引くわーコイツやっぱり頭ワリぃなー。━━


「何だスファイ、この女がそんなに大事か?
お前がちゃんと言う事を聞きゃ、この女は解放してやるよ。
当然、手を出したりもしねぇ。」


メイの胸に触れようとした部下の手をバチンと強く叩いて手を引っ込ませる。


「ほ、本当か!?」


━━あ、悪い奴らの提案にアッサリ乗っかりそう。
頭悪いを通り越して、腐ってんのか?
それとも、乗ったフリをして油断させるつもりか?━━


メイは口を出さずにスファイと、親分らしき男とのやり取りを聞く。


「あの、お貴族様の若奥様とやら犯して来い。
弱味を握って、金を引き出せるようにしろ。
元々の依頼内容通りの仕事をしろ。
誰かに助けを求めたり、逃げたらこのマメを殺すぞ。
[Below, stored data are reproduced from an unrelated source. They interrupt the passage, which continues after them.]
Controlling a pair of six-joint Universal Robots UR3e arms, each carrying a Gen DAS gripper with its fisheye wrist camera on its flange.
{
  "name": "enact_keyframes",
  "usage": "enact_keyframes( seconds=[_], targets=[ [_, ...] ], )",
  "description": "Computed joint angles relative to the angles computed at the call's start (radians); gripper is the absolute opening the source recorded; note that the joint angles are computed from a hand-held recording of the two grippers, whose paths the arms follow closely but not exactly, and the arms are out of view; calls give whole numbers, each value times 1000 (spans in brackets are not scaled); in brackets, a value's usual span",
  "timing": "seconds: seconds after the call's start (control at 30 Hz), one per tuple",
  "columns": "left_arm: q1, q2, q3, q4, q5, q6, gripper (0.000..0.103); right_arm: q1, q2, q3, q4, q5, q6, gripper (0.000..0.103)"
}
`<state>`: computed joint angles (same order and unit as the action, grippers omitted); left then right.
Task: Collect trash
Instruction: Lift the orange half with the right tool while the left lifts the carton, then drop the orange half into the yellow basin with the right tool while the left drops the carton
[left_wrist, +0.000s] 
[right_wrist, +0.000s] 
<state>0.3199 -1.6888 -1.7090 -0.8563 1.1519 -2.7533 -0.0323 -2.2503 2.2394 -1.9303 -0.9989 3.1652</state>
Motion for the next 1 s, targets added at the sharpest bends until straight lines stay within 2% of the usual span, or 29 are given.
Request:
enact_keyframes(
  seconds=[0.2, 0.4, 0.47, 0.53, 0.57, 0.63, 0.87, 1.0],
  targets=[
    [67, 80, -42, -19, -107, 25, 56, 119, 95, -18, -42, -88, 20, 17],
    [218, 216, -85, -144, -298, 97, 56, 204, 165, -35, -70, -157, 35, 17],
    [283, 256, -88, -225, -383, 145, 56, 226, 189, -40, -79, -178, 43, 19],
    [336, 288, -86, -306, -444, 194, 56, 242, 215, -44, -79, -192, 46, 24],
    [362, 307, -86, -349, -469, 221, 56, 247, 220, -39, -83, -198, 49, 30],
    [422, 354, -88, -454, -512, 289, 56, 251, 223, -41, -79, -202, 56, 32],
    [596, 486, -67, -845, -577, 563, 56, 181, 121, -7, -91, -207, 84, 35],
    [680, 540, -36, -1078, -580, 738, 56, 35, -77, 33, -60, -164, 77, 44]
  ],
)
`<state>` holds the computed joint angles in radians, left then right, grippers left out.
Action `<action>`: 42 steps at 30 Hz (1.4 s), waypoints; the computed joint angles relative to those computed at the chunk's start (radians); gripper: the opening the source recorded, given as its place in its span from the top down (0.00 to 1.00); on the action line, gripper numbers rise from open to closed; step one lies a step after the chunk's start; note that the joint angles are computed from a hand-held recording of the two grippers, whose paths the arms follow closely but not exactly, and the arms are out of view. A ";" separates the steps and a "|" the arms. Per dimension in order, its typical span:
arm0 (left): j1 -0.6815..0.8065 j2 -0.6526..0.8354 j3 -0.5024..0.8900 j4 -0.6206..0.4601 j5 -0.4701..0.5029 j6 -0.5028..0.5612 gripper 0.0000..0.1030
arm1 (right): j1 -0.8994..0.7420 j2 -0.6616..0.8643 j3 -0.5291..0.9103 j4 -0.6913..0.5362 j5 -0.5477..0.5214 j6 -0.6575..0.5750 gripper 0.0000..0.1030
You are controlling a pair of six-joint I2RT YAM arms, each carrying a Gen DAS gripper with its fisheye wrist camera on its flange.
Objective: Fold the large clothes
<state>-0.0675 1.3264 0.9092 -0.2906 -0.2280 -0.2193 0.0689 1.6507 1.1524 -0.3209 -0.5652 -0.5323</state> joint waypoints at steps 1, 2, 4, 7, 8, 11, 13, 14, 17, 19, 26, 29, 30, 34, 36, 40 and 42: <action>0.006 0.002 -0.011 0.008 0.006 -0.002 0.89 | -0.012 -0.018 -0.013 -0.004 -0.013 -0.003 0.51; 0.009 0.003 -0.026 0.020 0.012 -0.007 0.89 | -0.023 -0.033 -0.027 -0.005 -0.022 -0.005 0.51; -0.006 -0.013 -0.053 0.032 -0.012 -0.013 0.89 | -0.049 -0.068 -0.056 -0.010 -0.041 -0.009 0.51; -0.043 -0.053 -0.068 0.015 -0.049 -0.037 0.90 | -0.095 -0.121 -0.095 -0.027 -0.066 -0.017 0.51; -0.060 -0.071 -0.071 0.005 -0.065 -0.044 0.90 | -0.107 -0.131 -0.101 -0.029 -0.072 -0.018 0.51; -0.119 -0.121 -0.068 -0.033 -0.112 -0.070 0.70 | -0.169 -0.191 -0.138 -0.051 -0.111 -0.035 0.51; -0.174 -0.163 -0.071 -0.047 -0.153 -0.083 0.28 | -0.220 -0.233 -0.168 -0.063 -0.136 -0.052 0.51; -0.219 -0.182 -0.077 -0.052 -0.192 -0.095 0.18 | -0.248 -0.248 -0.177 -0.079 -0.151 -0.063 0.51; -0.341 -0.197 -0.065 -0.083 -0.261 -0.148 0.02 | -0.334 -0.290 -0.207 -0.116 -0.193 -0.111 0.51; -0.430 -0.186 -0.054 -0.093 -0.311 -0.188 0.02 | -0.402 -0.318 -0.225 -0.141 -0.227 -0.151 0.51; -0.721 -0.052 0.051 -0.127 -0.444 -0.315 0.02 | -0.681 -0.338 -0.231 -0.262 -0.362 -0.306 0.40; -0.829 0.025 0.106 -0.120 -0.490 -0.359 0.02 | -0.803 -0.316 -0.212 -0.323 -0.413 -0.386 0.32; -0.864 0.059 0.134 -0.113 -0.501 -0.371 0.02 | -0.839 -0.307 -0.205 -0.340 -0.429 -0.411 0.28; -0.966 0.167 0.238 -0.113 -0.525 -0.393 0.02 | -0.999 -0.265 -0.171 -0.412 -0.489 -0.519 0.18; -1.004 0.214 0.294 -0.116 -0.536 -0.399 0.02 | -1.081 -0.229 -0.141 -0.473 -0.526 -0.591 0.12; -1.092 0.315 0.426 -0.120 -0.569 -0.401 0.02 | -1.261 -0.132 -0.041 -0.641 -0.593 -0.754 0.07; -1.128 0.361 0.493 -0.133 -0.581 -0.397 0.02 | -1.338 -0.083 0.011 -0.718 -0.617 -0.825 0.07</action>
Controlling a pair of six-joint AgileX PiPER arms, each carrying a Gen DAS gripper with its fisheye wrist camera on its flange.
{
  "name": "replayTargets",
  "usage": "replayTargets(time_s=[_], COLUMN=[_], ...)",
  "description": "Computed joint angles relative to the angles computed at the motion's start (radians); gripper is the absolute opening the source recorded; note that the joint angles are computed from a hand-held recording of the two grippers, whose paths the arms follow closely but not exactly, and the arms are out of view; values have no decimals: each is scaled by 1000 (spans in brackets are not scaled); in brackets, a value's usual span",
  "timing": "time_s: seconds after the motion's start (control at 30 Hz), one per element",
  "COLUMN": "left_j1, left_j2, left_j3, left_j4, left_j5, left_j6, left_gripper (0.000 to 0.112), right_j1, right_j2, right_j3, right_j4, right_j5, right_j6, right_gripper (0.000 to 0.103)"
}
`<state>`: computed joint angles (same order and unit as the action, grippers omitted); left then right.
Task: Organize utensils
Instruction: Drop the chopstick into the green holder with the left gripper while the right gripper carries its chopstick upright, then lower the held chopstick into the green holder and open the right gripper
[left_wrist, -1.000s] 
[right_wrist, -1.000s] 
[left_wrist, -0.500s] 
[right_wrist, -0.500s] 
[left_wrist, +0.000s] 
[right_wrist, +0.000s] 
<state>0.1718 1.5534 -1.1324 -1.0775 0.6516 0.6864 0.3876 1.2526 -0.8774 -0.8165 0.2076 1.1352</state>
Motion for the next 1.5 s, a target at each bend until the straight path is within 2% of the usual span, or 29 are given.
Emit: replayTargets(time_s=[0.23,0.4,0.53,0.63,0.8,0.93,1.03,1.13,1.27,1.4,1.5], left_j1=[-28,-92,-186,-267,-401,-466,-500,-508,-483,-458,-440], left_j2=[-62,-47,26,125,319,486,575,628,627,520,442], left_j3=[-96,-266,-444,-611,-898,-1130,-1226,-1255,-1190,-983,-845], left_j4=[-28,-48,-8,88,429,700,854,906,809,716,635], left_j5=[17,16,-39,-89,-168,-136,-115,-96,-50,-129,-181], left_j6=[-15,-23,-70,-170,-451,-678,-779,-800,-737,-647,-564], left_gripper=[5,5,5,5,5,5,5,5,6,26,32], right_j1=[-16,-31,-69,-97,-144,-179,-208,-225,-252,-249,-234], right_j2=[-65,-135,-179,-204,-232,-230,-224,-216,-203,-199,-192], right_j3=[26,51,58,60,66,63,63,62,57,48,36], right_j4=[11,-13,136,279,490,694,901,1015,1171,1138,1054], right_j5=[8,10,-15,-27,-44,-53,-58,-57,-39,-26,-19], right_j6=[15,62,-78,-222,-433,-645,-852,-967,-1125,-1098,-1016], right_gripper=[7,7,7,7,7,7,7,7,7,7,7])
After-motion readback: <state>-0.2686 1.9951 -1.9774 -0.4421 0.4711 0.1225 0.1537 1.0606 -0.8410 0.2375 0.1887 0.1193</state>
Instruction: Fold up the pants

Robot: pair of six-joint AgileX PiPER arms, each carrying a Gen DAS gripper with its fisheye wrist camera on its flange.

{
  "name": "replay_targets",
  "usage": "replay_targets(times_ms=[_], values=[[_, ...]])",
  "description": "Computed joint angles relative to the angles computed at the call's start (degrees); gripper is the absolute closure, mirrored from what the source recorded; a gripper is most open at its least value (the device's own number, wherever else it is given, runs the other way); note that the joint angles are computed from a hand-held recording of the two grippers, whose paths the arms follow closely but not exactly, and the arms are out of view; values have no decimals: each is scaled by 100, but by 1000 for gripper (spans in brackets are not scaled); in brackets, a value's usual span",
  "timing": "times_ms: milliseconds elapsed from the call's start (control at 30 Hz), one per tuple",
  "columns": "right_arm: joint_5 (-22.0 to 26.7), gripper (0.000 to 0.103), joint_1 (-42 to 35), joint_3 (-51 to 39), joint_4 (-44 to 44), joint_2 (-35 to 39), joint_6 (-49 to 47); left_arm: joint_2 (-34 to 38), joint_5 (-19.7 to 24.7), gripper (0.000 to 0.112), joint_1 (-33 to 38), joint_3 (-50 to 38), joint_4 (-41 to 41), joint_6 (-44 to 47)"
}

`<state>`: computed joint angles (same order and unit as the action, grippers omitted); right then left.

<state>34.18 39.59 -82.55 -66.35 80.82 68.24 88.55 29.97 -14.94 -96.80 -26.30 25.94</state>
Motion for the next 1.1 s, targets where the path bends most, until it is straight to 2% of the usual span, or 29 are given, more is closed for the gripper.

」


━━マメって…………マメシバって聞き慣れない単語を覚えられなかったからってマメ。
スファイの馬鹿、まさか奥様を本気で抱くつもりじゃないでしょうね。
そんな事しようもんなら、サイモン様に即殺されるわよ。

……私の事はどうなってもいいから、奥様が狙われている事を邸のみんなに知らせて…。━━



「マメシバ……」


縄を解かれたスファイがメイのもとに行き、縛られたままのメイをグッと抱きしめた。


「必ず成功させて戻るから……待ってて!」


小屋から出ていくスファイの背を、しばし呆然と見ていたらメイがブチ切れた。


「コラァ!!クソボケカスぅ!!
お前っお前ぇ!!ふざけんなよ!!
奥様に手ぇ出したら、私がお前殺すからな!!」


ガラの悪い言葉遣いで暴れ回るメイを、慌てた男達が押さえ込む。


「こいつ、こんな狂暴な女だったっけ!?
もっと大人しかったハズだが……!!」


小屋の中のメイがそんな状態とは知らないスファイは、ヒールナー伯爵邸に向かい走った。